И нарисовал карту ведшей сюда дороги.
Она сразу увидела дом – на берегу океана, за выступом скалы на изгибе крошечного залива. Тростниковая крыша почернела от времени, но толстые земляные стены были выбелены и казались такими же яркими, как пена, покрывающая зеленое море. Из трубы поднимался дым.
За домом Сантэн заметила движение, разглядела крошечную фигуру на камнях у края моря; и вдруг отчаянно заторопилась.
Мотор не заводился, хотя она изо всех сил вертела заводную ручку.
– Merde! Дважды мerde!
Машина была старая и досталась ей от предыдущих владельцев поместья; Сантэн заменила ею разбитый «даймлер», и вот заглохший мотор стал нежелательным напоминанием о теперешнем финансовом положении Сантэн, разительно отличавшемся от тех времен, когда она ежегодно покупала новенький желтый «даймлер».
Сантэн сняла машину с ручного тормоза и покатила вниз по склону, набирая скорость, потом выжала сцепление и двигатель взревел; Сантэн свела машину с холма и остановилась у беленого дома.
Она выбежала на черные камни над водой, над колышущимися полями водорослей с черными стеблями, которые плясали в волнующемся море, и закричала, замахала руками; ее голос был еле слышен сквозь ветер и рокот океана, но Блэйн поднял голову и увидел ее, и побежал, прыгая по черным скользким камням.
На нем были только серовато-зеленые шорты, в руке он держал связку скальных омаров. С последней встречи у него отросли волосы. Влажные, они курчавились, в них блестела морская соль, Блэйн смеялся, широко раскрыв рот, сверкая зубами. Еще он отрастил усы. Сантэн не была уверена, нравится это ей или нет, но эта мысль тут же забылась в буре эмоций. Сантэн бросилась Блэйну навстречу и прильнула к его голой груди.
– О Блэйн! – всхлипывала она. – Боже, как я соскучилась!

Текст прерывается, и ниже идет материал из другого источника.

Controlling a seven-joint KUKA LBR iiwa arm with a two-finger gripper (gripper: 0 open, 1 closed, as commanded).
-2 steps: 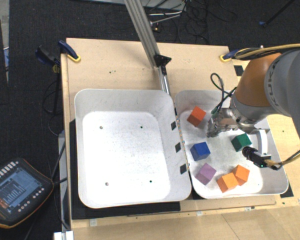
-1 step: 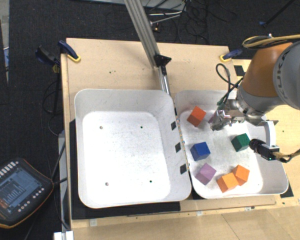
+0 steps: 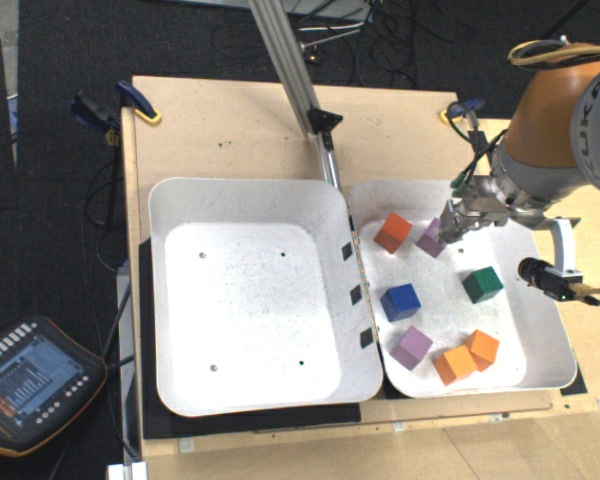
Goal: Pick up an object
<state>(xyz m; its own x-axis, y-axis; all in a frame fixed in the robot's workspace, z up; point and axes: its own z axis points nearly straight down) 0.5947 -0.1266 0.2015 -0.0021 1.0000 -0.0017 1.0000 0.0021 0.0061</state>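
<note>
Six blocks in right bin, right of centre frame: orange cube upper left, purple block just beside it and partly under hand, blue cube mid-left, green cube mid-right, second purple cube and paired orange blocks touching each other along lower edge. Left bin white, shallow, rounded corners, faint dark speckle across floor.

Step in hand, by judgement: approach or descent onto purple block at upper middle of right bin. Hand low over it, at or touching its right side. State of hand: cannot tell, tips too small and dark against block to resolve. No block seen clearly gripped, so no grasp claimed.

Next move, by judgement: centre over purple block, straddle opposite flat faces, close, lift straight up. Orange cube near on left, so sideways drift could nudge it.

Materials: blocks matte, painted, sharp-edged, probably wood or foam; flat faces suited to pinch grip. Bins smooth moulded plastic, likely slippery under pushed block. Worktop pale unfinished board, clamps at upper corners.
</note>
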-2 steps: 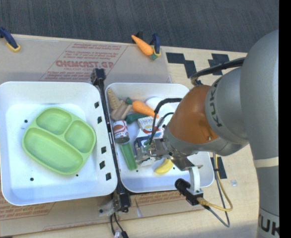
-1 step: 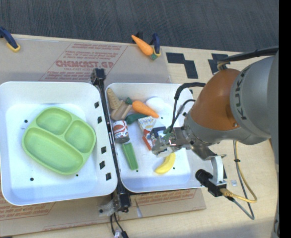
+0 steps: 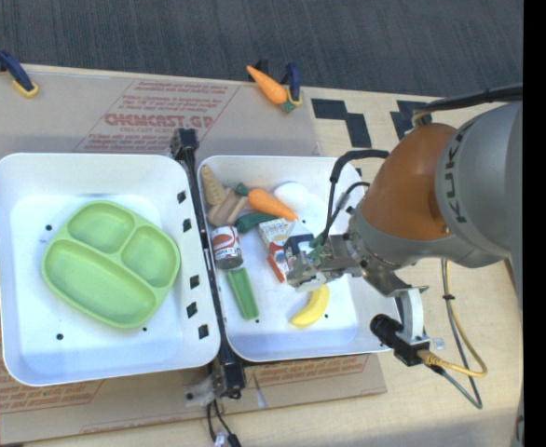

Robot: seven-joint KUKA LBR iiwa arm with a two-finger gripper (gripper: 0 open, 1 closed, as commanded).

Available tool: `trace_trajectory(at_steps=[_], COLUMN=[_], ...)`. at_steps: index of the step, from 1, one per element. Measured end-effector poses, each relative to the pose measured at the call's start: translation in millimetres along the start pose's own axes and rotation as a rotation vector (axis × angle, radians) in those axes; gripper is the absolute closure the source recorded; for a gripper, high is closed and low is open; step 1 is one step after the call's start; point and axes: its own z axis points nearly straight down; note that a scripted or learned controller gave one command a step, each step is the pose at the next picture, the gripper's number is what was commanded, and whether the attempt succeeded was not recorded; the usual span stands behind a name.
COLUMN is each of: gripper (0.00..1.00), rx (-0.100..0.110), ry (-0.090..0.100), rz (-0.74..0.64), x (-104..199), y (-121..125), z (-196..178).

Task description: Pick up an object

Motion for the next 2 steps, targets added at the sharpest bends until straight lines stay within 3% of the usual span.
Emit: trace_trajectory(at_steps=[2], gripper=[1.0], rx=[-0.004], ry=[-0.002], rz=[-0.009], x=[0], y=[3], z=[-21])
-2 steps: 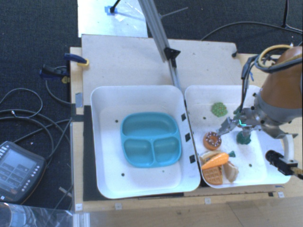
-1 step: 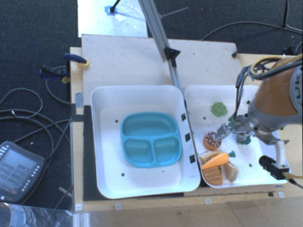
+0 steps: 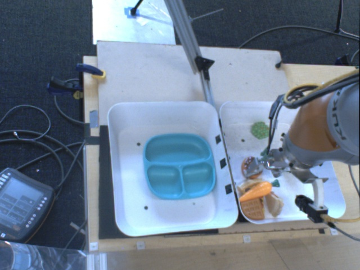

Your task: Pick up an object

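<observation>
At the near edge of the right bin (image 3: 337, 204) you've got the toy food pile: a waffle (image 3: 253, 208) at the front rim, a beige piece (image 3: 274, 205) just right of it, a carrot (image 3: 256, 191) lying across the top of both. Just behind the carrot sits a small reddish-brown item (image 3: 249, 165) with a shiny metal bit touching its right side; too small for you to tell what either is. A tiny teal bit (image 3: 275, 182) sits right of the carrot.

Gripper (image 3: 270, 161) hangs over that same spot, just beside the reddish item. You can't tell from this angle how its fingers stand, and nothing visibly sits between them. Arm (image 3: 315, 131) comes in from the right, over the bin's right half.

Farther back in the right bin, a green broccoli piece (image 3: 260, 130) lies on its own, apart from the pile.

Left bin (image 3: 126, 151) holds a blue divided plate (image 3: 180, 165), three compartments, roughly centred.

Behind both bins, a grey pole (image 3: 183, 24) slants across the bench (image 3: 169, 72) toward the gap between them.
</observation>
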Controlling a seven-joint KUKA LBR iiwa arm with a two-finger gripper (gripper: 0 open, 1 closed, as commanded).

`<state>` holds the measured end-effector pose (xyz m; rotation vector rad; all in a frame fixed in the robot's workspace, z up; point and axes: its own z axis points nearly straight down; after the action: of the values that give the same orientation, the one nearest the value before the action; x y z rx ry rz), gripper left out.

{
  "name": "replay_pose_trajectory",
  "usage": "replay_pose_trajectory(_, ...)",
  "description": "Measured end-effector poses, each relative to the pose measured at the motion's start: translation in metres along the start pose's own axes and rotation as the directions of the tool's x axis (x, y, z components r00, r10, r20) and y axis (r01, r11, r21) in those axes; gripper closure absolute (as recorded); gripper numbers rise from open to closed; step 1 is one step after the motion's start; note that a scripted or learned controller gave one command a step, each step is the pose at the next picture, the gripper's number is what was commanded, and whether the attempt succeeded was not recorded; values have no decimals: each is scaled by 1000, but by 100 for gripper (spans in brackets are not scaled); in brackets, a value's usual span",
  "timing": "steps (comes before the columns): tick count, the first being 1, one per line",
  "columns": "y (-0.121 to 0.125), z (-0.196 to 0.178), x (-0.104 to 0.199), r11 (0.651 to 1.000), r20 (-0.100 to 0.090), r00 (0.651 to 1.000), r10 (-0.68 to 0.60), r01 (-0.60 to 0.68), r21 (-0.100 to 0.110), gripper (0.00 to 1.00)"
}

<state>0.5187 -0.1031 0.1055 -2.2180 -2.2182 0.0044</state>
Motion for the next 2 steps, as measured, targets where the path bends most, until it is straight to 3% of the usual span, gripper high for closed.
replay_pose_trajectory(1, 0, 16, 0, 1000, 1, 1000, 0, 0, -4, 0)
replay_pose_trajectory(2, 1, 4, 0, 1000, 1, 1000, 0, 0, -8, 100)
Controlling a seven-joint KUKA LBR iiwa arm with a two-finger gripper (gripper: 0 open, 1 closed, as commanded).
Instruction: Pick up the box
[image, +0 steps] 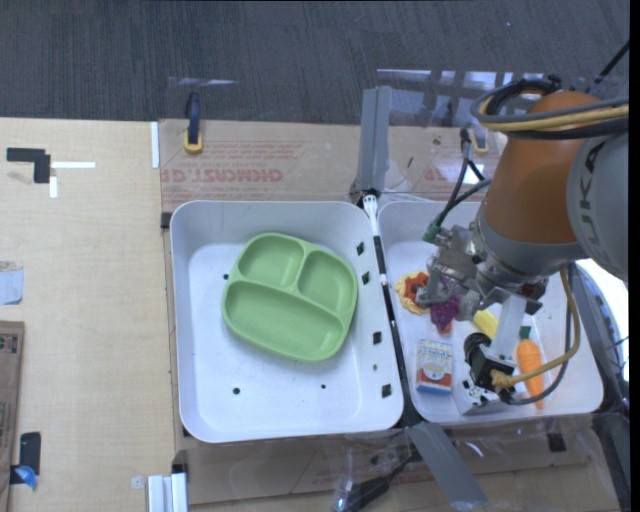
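While the box (434, 364) lies in the right bin (590, 395), the gripper (445, 290) hovers above; jaw state unclear.

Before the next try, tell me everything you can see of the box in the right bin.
The box is a small carton, it looks like cardboard, white and pale blue on top with an orange-red band along its near end. It lies flat on the floor of the right bin, near the front left, close to the divider between the bins. It looks closed and undamaged. Nothing visibly touches it; the purple toy sits just behind it, and the gripper is above that.
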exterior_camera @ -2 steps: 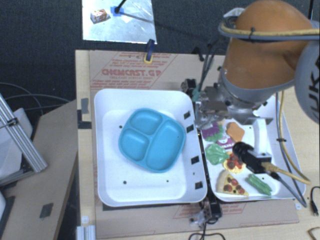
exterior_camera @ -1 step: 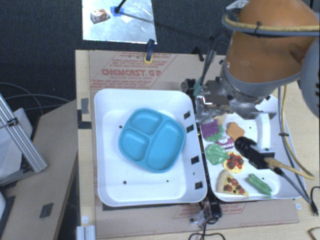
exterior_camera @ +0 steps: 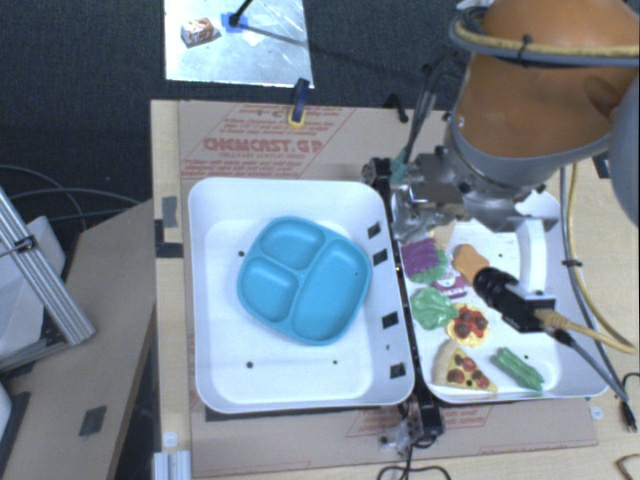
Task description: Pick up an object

Она протянула ему губы. Лицо Блэйна было мокрым от брызг, губы солеными. Усы кололись. Она поняла, что усы ей не нравятся, и совершенно справедливо, но тут Блэйн подхватил ее и побежал с ней к хижине, и она плотно обхватила его за шею, подпрыгивая у него на руках при каждом прыжке, смеясь и задыхаясь от желания.
* * *
Блэйн сидел на трехногой табуретке перед открытым очагом, в котором, насыщая воздух своим ароматом, горели поленья молочного дерева. Сантэн стояла перед ним, кисточкой из барсучьего ворса взбивая пену в чашке для бритья, а Блэйн продолжал сетовать:
– Мне потребовалось пять месяцев, чтобы их отрастить. Я так гордился ими! – Он в последний раз подкрутил усы. – Они такие лихие, ты так не думаешь?
– Нет, – твердо ответила Сантэн, – не думаю. Уж лучше целоваться с дикобразом.
Она наклонилась и намылила его верхнюю губу, потом выпрямилась и критически оценила дело рук своих.
Сидевший на стуле Блэйн после занятий любовью был совершенно голый, и Сантэн вдруг озорно улыбнулась. Прежде чем он догадался о ее намерениях, она снова подошла и комком белой пены с кисточки увенчала самую интимную выступающую часть тела полковника.
Он в ужасе посмотрел вниз.
– Там тоже?
– Ну это все равно что себе досадить, чтоб другому навредить, – хихикнула она. – Приблизительно так. – Склонив голову набок, она высказала свое взвешенное мнение: – Этот маленький дьявол с усами выглядит гораздо лучше тебя.